* DESCRIPTION OF THE TASK *
Please copy exactly the lines that run from the start of the entries to the line containing "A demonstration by", inclusive.

----

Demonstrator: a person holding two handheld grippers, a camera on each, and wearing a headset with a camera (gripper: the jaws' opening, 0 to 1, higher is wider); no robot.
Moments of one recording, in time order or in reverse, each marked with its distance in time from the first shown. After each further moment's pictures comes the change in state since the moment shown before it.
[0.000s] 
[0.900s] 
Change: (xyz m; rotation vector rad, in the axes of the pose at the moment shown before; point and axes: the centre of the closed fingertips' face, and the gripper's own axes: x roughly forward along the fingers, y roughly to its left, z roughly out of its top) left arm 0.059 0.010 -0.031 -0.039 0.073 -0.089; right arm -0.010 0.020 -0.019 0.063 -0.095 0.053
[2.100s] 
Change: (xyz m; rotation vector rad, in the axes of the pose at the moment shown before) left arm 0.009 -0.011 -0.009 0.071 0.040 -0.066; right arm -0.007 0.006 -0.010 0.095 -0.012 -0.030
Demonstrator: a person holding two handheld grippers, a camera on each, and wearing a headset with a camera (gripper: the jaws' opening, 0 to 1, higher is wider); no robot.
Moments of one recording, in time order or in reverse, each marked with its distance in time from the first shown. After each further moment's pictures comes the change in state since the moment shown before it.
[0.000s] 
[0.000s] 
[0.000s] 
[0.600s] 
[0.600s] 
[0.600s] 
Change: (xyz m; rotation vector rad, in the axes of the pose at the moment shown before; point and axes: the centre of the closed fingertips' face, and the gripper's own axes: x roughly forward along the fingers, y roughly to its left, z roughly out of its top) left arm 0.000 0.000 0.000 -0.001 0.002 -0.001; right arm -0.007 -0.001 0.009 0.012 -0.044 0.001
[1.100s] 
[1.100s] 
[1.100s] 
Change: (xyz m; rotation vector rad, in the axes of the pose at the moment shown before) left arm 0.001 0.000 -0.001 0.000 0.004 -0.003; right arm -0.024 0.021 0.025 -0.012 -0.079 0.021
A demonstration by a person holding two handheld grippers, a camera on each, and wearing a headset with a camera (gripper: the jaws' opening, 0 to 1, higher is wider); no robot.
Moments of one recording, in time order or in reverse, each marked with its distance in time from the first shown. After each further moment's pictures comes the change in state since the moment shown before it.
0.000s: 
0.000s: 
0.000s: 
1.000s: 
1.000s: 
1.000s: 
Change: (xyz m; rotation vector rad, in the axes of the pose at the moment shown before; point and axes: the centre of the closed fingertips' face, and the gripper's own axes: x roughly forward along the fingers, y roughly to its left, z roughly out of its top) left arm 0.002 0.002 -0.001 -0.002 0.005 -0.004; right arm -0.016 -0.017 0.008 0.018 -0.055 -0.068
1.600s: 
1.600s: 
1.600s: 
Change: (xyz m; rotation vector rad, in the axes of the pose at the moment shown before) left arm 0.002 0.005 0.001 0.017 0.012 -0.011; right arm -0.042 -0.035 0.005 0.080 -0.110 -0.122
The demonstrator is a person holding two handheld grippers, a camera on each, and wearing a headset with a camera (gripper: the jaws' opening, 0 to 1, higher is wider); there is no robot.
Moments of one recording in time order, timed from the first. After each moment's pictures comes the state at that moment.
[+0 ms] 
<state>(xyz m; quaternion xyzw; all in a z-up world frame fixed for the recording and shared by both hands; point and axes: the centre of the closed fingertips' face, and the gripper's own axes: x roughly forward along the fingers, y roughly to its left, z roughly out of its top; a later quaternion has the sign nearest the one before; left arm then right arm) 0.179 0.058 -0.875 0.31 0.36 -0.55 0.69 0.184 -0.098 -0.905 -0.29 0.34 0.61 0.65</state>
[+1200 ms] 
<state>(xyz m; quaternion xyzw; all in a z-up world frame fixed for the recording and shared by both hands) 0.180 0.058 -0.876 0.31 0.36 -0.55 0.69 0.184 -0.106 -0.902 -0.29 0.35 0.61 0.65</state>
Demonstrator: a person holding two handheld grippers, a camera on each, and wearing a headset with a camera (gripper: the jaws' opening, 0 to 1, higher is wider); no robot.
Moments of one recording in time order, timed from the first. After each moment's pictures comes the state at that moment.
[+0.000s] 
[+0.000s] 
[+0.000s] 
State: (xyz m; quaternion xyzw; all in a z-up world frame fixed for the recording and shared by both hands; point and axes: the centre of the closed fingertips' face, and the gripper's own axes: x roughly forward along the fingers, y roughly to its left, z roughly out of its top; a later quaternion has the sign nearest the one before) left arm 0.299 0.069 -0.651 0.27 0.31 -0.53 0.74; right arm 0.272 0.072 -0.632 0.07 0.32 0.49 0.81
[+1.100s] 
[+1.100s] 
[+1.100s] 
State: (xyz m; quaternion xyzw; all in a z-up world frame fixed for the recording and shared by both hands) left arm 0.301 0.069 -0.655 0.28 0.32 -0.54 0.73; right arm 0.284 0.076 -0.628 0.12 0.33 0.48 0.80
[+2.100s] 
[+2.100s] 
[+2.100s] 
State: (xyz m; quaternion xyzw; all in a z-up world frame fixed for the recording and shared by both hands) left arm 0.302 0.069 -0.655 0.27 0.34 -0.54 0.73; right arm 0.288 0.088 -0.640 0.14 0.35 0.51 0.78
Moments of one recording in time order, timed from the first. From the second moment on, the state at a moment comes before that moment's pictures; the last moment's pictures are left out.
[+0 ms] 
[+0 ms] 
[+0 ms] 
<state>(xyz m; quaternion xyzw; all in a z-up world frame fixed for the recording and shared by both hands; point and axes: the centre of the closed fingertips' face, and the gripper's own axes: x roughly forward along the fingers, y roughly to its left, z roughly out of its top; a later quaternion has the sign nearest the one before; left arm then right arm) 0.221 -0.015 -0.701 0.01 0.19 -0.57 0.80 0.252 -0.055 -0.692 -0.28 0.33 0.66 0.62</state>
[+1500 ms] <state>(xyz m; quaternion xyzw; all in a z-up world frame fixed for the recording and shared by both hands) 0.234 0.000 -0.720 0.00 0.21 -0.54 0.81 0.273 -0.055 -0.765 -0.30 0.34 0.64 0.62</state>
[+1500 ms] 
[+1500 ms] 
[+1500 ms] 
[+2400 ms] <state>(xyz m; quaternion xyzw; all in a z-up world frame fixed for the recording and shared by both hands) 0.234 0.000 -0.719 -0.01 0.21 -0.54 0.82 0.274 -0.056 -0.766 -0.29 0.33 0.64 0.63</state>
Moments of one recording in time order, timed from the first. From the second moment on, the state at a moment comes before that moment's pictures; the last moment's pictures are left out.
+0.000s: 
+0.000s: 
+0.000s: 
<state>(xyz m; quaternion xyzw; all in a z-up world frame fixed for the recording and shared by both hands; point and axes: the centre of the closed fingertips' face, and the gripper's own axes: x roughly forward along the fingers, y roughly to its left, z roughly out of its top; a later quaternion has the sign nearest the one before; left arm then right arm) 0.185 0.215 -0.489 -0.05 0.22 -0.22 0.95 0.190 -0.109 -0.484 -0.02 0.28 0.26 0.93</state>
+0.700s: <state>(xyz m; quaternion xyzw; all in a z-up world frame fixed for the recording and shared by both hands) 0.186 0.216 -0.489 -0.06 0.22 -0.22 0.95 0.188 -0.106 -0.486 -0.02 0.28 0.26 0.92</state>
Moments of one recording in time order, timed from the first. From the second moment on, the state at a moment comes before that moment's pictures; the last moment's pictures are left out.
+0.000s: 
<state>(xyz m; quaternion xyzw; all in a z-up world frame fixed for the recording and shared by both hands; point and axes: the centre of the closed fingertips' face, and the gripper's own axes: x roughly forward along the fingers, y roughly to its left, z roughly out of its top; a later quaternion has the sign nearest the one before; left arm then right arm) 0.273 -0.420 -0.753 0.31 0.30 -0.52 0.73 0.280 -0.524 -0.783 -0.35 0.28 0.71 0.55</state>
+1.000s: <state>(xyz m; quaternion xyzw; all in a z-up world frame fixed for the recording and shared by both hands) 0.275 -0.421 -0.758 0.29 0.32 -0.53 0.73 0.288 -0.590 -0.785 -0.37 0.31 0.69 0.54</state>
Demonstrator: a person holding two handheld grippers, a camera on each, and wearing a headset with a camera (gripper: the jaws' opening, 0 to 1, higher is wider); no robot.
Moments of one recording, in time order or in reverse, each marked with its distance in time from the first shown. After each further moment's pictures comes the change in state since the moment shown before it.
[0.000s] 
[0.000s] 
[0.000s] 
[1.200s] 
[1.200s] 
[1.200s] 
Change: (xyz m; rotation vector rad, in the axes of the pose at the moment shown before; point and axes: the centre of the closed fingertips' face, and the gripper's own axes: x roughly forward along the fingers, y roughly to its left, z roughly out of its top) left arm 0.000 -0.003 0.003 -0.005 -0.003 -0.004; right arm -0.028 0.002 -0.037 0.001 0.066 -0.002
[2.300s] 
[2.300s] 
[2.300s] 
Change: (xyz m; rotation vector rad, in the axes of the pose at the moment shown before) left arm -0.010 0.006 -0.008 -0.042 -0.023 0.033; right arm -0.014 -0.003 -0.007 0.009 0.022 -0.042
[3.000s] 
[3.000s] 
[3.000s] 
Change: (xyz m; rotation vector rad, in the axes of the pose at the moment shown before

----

* TASK SOLUTION *
Demonstrator: a person holding two handheld grippers, a camera on each, and wearing a headset with a camera (gripper: the jaws' opening, 0 to 1, higher is wider); no robot.
Moments of one recording, in time order or in reverse, each marked with its distance in time from the first shown. After each further moment's pictures comes the change in state since the moment shown before it.
[0.000s] 
[0.900s] 
Change: (xyz m; rotation vector rad, in the axes of the pose at the moment shown before; point and axes: the centre of the closed fingertips' face, and the gripper's own axes: x roughly forward along the fingers, y roughly to its left, z roughly out of its top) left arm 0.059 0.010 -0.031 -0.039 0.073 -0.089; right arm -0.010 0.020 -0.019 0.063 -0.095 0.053
[2.100s] 
Change: (xyz m; rotation vector rad, in the axes of the pose at the moment shown before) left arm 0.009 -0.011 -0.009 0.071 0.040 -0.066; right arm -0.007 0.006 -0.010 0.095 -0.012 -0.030
Demonstrator: a person holding two handheld grippers, a camera on each, and wearing a headset with a camera (gripper: the jaws' opening, 0 to 1, higher is wider); no robot.
Moments of one recording, in time order or in reverse, each marked with its distance in time from the first shown. After each further moment's pictures comes the change in state since the moment shown before it.
[0.000s] 
[0.000s] 
[0.000s] 
[0.600s] 
[0.600s] 
[0.600s] 
Change: (xyz m; rotation vector rad, in the axes of the pose at the moment shown before; point and axes: the centre of the closed fingertips' face, and the gripper's own axes: x roughly forward along the fingers, y roughly to its left, z roughly out of its top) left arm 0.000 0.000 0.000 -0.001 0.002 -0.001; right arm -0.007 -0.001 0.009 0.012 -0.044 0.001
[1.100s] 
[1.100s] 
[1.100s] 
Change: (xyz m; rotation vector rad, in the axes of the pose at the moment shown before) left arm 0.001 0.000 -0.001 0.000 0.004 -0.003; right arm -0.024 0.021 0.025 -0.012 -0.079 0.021
A demonstration by a person holding two handheld grippers, a camera on each, and wearing a headset with a camera (gripper: the jaws' opening, 0 to 1, higher is wider); no robot.

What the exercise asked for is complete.